How much you can get away with depends on how strictly local police choose to enforce the law; nothing requires, for example, that a police department have a vice squad devoted to rooting out victimless sexual crimes in the first place. Austin's 20-officer vice squad was disbanded in 1998, and its responsibilities were devolved to the various street response units, on the assumption that different neighborhoods had different problems, not all of them directly related to so-called vice. According to APD Assistant Chief Rick Coy, who heads the department's organized crime division and oversaw a major reorganization of the department two years ago, the problems vary widely from area to area; in Northwest Austin, Coy says, the biggest problem is burglary; in most of East Austin, it's drugs.

Major long-term investigations involving sexually oriented businesses continue under the department's organized crime division, but an APD spokeswoman says most one-time "stings" on such businesses involve sexual behavior -- e.g., indecent exposure and prostitution -- not trade in sexual devices.

It wasn't always that way. As recently as the late Eighties and early Nineties, at least two high-profile raids were conducted on local shops by two prominent vice squad commanders. Forbidden Fruit was raided by the notorious Bubba Cates in 1989 (for offering dildos, vibrators, and other so-called contraband); and four years later, Planet K got stung by Cates' successor Jack Kelly, for selling a plastic inflatable sheep.

"They came flying through the door, busted in, and ransacked the place, and took everything they could get their hands on," recalls Lynn, the owner of Forbidden Fruit (who spoke to the Chronicle on the condition that her last name not be used). According to a news report in the Austin American-Statesman the day after the raid, the sting "netted about 400 sexual devices and the arrest of the store manager," Carole Vise. After taking a huge loss in the raid, the store got more careful about the packaging and display of its merchandise, most of which is marketed almost exclusively to women.

The irony -- that most sex crimes are committed by men, yet the people targeted by "obscene device" laws are predominantly women -- isn't lost on Lynn, who speculates that the men writing the laws "must have three-inch penises" to be so concerned about regulating female pleasure. Still, no one has talked seriously about rescinding the law since it was passed in 1973.

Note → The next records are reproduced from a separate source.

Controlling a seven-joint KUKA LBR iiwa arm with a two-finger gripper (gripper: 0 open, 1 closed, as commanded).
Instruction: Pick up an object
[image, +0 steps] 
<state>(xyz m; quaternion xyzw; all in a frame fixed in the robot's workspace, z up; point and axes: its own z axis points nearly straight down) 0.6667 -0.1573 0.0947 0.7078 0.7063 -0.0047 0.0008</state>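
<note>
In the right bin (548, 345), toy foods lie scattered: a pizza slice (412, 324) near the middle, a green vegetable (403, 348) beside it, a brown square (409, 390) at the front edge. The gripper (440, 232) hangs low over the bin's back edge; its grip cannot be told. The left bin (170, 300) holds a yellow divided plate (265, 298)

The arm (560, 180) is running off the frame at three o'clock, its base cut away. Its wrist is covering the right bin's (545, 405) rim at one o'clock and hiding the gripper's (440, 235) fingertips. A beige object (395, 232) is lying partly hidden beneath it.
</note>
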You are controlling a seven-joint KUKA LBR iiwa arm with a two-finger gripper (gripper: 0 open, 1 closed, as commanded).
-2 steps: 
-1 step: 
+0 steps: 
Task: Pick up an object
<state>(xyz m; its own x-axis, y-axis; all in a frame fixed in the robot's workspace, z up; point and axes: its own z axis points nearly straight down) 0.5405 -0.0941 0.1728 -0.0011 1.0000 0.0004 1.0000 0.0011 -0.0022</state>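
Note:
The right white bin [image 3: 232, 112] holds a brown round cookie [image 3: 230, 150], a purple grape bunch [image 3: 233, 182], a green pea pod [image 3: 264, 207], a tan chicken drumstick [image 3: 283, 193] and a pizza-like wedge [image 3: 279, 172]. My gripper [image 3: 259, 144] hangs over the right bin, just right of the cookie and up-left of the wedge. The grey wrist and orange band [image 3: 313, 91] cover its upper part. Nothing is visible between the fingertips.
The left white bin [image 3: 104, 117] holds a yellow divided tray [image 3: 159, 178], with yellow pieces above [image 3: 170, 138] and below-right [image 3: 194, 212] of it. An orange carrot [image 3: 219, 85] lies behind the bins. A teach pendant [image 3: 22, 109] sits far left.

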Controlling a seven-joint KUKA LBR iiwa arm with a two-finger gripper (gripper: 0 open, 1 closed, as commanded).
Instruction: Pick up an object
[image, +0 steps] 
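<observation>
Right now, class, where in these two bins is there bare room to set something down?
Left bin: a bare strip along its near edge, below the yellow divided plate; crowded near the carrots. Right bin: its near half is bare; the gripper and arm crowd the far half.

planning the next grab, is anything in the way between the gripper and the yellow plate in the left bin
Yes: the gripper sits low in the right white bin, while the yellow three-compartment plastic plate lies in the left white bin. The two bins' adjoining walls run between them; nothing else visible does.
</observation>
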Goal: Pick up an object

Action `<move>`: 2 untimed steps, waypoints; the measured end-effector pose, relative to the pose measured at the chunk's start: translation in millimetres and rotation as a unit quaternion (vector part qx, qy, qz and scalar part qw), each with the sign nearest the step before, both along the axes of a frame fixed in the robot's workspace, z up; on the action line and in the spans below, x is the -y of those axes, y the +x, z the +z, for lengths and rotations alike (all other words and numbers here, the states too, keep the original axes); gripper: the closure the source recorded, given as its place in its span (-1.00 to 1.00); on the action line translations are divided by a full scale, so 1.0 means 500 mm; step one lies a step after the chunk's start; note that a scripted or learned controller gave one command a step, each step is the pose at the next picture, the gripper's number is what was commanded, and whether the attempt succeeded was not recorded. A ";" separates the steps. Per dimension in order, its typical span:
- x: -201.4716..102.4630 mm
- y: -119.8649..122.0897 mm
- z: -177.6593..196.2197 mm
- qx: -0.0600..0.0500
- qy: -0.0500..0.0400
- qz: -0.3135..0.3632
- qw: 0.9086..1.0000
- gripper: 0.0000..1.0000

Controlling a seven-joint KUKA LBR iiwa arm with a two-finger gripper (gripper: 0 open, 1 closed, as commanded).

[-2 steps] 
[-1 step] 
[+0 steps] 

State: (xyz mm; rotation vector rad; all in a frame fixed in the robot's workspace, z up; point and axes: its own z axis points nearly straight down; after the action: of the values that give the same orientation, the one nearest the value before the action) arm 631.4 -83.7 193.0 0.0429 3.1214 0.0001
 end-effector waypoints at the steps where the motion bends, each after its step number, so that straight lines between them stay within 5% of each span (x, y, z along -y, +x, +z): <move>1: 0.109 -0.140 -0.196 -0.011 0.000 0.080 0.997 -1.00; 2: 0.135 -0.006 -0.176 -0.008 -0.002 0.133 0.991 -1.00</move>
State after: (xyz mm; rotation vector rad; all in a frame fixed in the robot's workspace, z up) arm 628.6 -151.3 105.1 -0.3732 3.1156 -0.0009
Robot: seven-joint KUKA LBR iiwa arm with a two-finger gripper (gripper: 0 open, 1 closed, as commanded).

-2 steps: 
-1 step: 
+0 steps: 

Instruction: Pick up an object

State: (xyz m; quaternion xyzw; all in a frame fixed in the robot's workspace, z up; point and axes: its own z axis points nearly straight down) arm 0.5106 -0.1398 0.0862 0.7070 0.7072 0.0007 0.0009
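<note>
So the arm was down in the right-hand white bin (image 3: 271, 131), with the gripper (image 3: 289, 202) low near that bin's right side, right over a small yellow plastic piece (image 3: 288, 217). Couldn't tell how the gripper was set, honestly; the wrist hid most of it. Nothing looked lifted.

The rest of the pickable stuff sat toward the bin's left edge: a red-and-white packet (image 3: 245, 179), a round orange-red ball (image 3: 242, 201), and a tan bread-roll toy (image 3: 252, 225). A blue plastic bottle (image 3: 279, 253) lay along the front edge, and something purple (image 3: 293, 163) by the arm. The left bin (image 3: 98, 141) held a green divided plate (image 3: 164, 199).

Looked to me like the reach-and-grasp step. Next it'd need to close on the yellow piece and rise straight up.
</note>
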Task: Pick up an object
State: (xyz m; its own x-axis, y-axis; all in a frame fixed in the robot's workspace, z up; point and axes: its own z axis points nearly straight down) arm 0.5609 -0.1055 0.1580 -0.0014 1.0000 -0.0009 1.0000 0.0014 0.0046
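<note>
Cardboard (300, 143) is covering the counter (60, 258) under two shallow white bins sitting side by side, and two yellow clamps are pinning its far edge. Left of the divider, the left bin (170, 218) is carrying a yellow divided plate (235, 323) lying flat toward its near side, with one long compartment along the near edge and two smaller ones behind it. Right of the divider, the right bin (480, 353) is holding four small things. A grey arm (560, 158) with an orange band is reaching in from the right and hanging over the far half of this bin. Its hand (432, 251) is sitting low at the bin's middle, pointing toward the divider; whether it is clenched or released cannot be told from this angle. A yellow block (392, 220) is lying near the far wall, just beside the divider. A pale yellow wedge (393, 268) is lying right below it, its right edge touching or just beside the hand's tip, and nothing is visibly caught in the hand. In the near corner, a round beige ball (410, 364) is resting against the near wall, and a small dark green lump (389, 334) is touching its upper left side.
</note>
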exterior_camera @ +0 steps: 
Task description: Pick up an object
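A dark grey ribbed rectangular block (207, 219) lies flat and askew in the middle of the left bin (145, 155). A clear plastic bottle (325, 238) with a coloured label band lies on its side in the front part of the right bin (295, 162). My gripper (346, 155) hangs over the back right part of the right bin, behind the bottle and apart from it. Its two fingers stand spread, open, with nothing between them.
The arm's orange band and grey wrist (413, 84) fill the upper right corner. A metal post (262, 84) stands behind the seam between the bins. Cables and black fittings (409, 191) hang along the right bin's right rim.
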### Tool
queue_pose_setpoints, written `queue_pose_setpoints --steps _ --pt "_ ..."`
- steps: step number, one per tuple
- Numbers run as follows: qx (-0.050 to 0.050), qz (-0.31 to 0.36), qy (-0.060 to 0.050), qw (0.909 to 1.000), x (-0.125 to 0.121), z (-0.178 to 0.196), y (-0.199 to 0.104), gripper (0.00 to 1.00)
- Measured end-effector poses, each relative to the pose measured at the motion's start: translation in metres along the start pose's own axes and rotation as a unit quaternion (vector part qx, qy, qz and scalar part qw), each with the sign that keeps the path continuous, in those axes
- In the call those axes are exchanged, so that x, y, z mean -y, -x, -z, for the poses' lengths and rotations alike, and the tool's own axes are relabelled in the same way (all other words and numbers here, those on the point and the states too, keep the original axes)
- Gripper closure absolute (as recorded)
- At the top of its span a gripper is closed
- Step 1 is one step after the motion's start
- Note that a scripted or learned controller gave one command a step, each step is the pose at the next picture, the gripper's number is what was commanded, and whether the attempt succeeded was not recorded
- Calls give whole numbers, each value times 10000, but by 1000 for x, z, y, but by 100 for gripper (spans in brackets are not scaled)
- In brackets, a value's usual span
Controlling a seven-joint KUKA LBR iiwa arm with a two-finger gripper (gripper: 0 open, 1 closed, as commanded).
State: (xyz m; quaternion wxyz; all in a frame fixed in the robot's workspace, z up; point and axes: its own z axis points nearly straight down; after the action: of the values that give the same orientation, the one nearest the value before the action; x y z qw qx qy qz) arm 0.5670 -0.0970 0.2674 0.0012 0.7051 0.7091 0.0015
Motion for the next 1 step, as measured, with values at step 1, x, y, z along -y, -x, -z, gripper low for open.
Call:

On the bright side, the dildo law -- or the "obscenity" ordinance, as puritans would have it -- has made adult-oriented businesses more creative about what they sell and how they sell it. Forbidden Fruit, for example, could probably get by, financially speaking, on its piercing and fetishwear businesses alone, not to mention its massive (and perfectly legal) collection of bondage gear. They're even branching out into e-commerce, but unlike such massive mail-order companies as Xandria and Adam and Eve, they won't let any "questionable" merchandise cross state lines. Instead, Lynn says, they'll focus on things you can find only in Texas: custom body harnesses, handmade leather restraints, and other toys the laws of Texas smile upon.